◆ Aim of the task: Only the closing part of the listing is wanted: reproduce exactly the line containing "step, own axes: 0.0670" and all lines below it.

◆ Supplied information:
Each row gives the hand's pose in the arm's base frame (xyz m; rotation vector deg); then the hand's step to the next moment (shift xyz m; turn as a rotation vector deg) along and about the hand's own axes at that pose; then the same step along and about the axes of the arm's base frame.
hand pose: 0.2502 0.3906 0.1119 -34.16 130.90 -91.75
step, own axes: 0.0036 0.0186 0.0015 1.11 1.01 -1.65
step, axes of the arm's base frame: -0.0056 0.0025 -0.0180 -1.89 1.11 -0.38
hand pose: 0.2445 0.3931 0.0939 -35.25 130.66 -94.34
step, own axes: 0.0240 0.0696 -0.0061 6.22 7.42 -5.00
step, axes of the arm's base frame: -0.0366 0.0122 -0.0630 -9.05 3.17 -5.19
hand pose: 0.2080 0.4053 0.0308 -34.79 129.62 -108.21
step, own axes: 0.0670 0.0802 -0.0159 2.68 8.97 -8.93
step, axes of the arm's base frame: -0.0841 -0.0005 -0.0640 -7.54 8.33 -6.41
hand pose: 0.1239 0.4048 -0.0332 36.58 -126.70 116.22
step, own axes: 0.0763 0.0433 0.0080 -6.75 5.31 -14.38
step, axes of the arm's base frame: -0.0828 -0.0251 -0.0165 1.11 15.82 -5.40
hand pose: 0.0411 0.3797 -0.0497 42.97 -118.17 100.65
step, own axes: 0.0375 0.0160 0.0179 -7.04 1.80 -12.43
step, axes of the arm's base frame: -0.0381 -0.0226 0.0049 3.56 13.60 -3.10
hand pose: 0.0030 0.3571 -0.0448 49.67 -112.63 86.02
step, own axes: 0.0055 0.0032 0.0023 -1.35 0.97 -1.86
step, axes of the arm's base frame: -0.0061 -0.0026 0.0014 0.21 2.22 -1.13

◆ Solution:
step, own axes: 0.0670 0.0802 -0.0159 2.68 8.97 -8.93
step, axes of the arm's base frame: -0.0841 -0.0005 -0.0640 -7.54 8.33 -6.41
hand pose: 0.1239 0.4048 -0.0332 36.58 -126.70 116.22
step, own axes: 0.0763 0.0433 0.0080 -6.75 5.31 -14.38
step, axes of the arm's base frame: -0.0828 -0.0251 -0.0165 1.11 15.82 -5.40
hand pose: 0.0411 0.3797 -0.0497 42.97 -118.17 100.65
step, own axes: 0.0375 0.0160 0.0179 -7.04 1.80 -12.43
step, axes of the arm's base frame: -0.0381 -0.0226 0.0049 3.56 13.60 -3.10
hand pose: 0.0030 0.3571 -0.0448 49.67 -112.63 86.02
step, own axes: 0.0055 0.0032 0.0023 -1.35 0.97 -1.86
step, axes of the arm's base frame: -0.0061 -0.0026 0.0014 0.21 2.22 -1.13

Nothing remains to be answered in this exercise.